§ **Exercise objective**
Write out again, exactly, the lines below starting at the one with "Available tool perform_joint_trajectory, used" and ending at the one with "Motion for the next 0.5".

§ **Records provided**
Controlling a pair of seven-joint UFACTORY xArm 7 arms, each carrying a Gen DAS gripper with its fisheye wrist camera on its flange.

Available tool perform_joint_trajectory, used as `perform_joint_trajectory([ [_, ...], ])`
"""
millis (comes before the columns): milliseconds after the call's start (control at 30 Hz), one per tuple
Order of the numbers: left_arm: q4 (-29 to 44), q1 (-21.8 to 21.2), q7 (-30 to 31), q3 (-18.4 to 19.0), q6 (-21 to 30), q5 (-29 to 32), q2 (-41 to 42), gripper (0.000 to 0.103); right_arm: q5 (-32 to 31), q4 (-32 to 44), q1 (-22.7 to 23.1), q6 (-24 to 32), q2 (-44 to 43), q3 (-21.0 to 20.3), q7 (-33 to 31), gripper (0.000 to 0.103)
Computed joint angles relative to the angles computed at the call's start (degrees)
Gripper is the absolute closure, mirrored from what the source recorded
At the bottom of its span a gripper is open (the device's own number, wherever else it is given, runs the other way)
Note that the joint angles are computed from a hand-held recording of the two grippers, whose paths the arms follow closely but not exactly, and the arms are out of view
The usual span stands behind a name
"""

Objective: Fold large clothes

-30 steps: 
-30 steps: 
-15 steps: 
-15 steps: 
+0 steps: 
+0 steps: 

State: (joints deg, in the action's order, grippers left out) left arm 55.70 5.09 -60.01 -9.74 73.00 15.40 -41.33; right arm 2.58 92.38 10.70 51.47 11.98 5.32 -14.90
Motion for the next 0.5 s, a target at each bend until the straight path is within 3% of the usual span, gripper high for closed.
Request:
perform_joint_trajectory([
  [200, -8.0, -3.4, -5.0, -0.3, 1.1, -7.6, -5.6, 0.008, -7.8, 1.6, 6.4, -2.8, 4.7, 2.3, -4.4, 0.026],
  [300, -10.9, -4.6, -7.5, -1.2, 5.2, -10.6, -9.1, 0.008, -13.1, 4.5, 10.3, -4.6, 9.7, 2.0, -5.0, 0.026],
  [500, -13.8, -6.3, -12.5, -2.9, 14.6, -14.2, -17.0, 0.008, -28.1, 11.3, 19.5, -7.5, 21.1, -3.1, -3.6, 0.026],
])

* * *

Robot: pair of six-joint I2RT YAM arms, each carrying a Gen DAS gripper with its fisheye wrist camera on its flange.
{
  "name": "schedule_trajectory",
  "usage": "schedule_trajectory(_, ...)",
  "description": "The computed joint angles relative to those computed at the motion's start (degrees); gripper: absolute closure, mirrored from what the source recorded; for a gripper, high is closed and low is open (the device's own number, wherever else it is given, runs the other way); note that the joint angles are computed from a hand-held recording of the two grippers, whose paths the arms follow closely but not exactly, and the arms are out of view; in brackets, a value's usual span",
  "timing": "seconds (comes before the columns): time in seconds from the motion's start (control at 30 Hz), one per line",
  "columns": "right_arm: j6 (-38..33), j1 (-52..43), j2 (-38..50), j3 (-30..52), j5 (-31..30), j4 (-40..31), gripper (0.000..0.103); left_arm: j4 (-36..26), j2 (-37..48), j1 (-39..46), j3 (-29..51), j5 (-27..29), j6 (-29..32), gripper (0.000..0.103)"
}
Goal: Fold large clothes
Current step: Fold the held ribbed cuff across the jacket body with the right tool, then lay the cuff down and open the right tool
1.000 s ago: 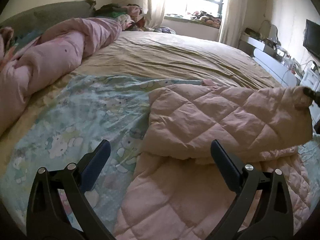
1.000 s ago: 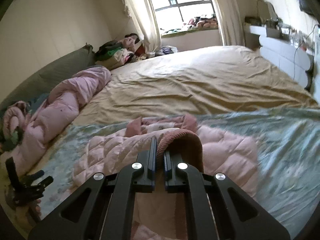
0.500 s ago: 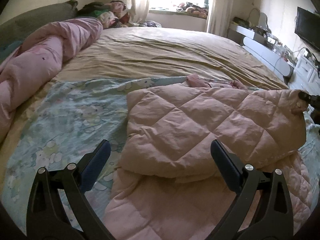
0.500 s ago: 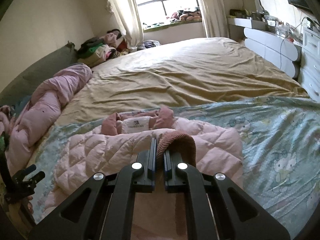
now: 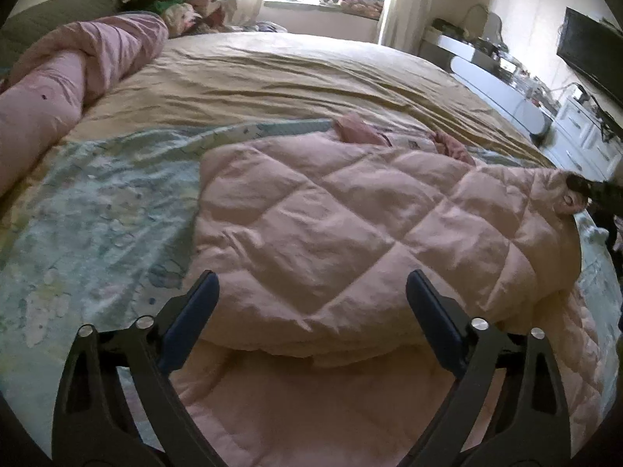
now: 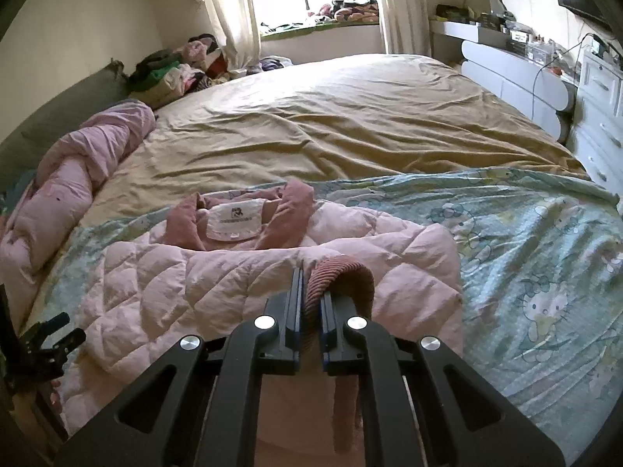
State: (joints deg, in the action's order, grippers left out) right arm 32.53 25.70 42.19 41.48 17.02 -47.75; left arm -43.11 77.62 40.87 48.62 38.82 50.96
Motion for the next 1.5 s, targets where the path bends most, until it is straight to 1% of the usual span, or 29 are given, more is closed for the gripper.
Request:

§ **Solution to this exercise**
Available tool perform_joint_trajectory, used as `perform_joint_trajectory([ [_, ...], ])`
"""
millis (comes before the columns): milliseconds after the call's start (control at 30 Hz), one per tuple
Order of the numbers: left_arm: q4 (-29 to 44), q1 (-21.8 to 21.2), q7 (-30 to 31), q3 (-18.4 to 19.0), q6 (-21 to 30), q5 (-29 to 32), q2 (-41 to 42), gripper (0.000 to 0.103); right_arm: q5 (-32 to 31), q4 (-32 to 44), q1 (-22.7 to 23.1), q6 (-24 to 32), q2 (-44 to 43), q3 (-21.0 to 20.3), q7 (-33 to 31), gripper (0.000 to 0.103)
Computed joint angles relative to the angles computed at the call's start (degrees)
Gripper is the absolute closure, mirrored from what the source recorded
At the bottom of its span a gripper is open (the device's own number, wherever else it is given, runs the other way)
Note that the joint angles are computed from a hand-held recording of the two grippers, whose paths the arms follow closely but not exactly, and the arms are out of view
The usual span stands behind a name
"""

Objective: Fold large clothes

-30 steps: 
-30 steps: 
-15 steps: 
-15 steps: 
+0 steps: 
+0 steps: 

State: (joints deg, in the action's order, grippers left out) left arm 55.70 5.09 -60.01 -9.74 73.00 15.40 -41.33; right arm 2.58 92.38 10.70 51.47 11.98 5.32 -14.90
Motion for the next 0.5 s, a target at each bend until the straight path is within 3% of the usual span, gripper high for closed.

Nothing else belongs to this answer.